* [WHAT TO WORK ON]: Whenever a line of the listing contains "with", it counts; give the total number of such lines and nothing more.

══════

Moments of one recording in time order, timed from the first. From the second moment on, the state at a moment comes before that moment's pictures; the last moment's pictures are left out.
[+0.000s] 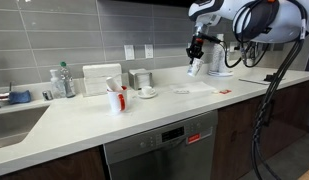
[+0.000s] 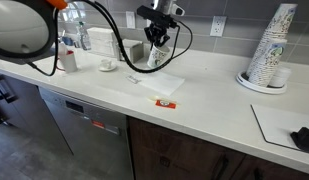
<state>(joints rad) -0.36 0.98 0.13 -0.52 0.12 1.51 -0.21</state>
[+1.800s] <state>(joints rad) -0.12 1.09 -0.08 -0.53 -0.16 1.64 0.04</state>
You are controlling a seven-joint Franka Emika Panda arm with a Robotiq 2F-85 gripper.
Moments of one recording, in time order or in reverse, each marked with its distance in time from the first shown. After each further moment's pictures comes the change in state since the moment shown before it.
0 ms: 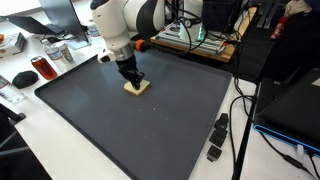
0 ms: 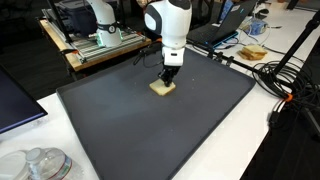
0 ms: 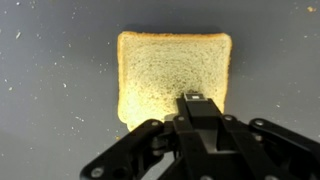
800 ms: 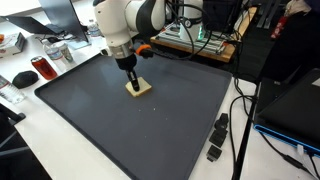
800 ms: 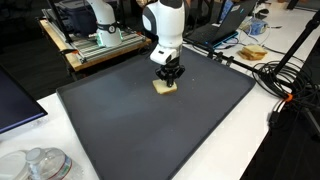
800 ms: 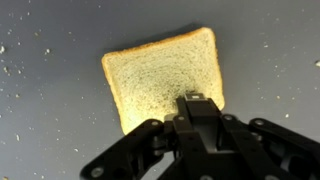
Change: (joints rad) arm 0.032 -0.016 -0.034 -0.050 0.138 0.103 0.511
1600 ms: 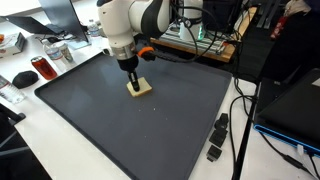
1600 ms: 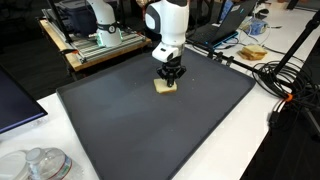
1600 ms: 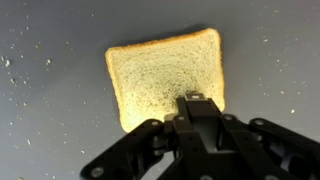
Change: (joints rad) arm 0.076 0.001 -0.059 0.000 -0.042 0.003 0.110
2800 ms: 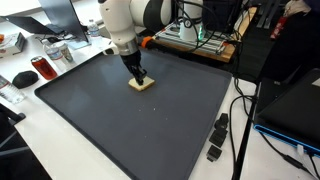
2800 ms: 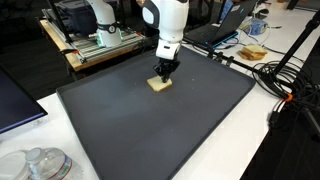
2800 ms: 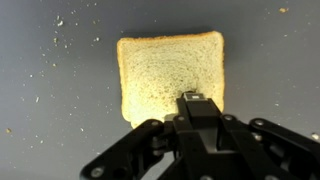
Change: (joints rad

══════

* [COMPLETED TASK]: 2